# Does anyone here own and carry a full size Walther P88.



## Delta Force (May 8, 2006)

I carry a 1911 everyday.But I purchased a full size Walther P88 so I could have the 15+ rounds in one magazine.I still can't shoot the Walther as good as my 1911's so I am not carrying the P88 on the daily bases yet. But do any of you guys carry a Walther P88 on the daily bases?


----------



## Shipwreck (Jan 26, 2006)

I'd love to have one, and they have collector's value. U probably won't find many people using one as a CCW, but then again, ya never know.
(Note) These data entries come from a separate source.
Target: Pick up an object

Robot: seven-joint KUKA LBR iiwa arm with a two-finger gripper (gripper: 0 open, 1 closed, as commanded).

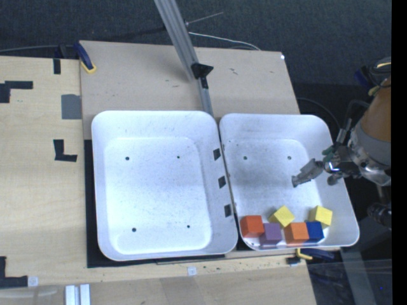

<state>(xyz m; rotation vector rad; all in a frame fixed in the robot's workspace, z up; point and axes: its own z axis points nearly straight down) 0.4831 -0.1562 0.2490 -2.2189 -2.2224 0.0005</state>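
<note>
Those little coloured blocks, like the yellow cube (283,216), huddle at the right bin's (267,135) near edge, looking light, rigid and best pinched across flat sides, while the gripper (313,172) hangs above empty-handed, fingers parted.

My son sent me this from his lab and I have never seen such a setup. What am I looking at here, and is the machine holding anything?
One camera fixed above a bench looks down at a slant. The machine is a robot arm reaching in from the picture's right; its job is to pick up an object. At its end is the tool, two fingers for grasping, above the right bin. Nothing shows between the fingers. Two shallow white bins sit side by side. The left bin shows only dark specks. Along the right bin's near edge lie small blocks: an orange block, a purple block, two yellow blocks, another orange one and a blue block.
</note>
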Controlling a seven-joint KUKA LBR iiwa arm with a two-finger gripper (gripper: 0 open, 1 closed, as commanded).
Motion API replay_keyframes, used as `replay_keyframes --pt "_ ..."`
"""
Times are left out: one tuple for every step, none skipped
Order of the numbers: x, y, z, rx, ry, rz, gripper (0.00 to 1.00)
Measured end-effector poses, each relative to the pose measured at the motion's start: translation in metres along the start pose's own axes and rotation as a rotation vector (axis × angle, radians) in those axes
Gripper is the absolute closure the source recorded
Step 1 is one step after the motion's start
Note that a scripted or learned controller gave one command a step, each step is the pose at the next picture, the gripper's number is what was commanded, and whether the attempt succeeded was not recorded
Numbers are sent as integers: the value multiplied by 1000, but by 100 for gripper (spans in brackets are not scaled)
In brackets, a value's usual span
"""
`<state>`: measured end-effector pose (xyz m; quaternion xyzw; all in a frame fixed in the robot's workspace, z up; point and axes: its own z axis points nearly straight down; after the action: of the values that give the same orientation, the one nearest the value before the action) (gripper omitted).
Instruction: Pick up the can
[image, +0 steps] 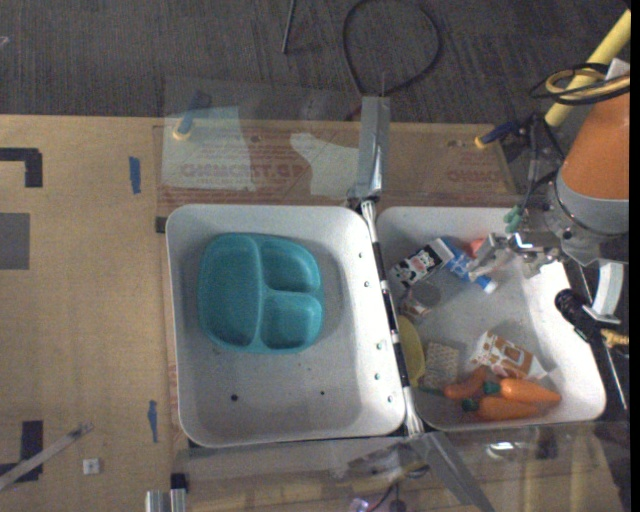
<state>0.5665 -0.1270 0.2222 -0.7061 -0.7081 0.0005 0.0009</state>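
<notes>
Camera view shows the can (430, 291) lying on its side near the left wall of the right bin (590, 400), close to that bin's far edge, beside a black-and-white carton (418, 264), so it is not yet picked up. Over the far right part of that bin hangs the gripper (512, 247), apart from the can with nothing visibly held; whether it is spread or closed I cannot tell. Reaching, grasping and lifting all appear to remain.

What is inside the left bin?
A teal divided tray lies flat in the left bin; its compartments look bare. Whatever might be under the tray is covered.
</notes>
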Motion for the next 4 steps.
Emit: replay_keyframes --pt "0 0 105 -5 -2 -65 0" --pt "-84 30 133 -4 2 -62 0" --pt "-89 89 134 21 15 -10 0" --pt "-95 91 123 4 -2 -5 100"
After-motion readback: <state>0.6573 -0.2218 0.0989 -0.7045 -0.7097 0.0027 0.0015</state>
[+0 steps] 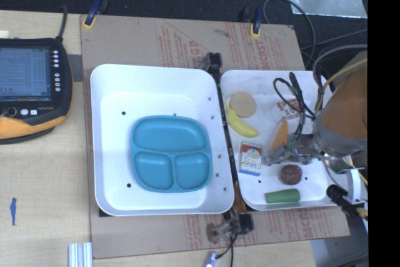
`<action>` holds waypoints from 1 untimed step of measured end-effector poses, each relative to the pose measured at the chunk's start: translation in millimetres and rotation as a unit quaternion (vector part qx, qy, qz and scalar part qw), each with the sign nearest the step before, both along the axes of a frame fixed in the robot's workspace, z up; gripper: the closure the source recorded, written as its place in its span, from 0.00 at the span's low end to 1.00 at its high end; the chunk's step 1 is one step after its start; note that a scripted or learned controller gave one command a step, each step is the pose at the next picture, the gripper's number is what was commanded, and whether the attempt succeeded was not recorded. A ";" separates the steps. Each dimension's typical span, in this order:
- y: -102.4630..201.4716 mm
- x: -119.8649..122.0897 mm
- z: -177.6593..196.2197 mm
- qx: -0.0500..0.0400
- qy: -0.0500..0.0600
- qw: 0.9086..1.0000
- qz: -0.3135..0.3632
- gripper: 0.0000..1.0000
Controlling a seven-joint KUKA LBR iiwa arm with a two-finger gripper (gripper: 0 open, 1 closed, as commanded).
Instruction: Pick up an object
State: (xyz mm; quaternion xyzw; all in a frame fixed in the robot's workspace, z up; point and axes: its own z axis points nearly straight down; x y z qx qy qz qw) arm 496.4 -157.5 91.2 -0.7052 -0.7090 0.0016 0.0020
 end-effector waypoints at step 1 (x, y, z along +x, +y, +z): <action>16.3 44.8 0.6 -0.001 -0.001 1.000 0.001 0.00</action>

Take care of that gun - it may earn ya a few more $ one day


----------



## denfoote (May 7, 2006)

Like shipwreck said good luck finding many people who have even shot a P88 let alone own one!! I've never even seen one in a gun shop and that's when they were in production!! The closest I come is a Walther P5, which gets shot and carried occasionally!!


----------



## Axiom (May 8, 2006)

I've only seen them on Gunbroker and GunsAmerica - in pictures. Cool gun!


----------



## Richard (May 8, 2006)

Bank at Shootersville.com has mine and he carries it daily. I sold it as I felt it was too expensive to use for a car/carry gun. I still have my Browning BDM and it will give the P88 a run for the money at a fraction of the cost. I paid CDNN $279 for the BDM on a closeout so in my eyes it is a better choice for CCW. Regards, Richard  

PS What do I actually use for car/carry? The answer is a Bersa Thunder 45. Why? The Bersa works for me.


----------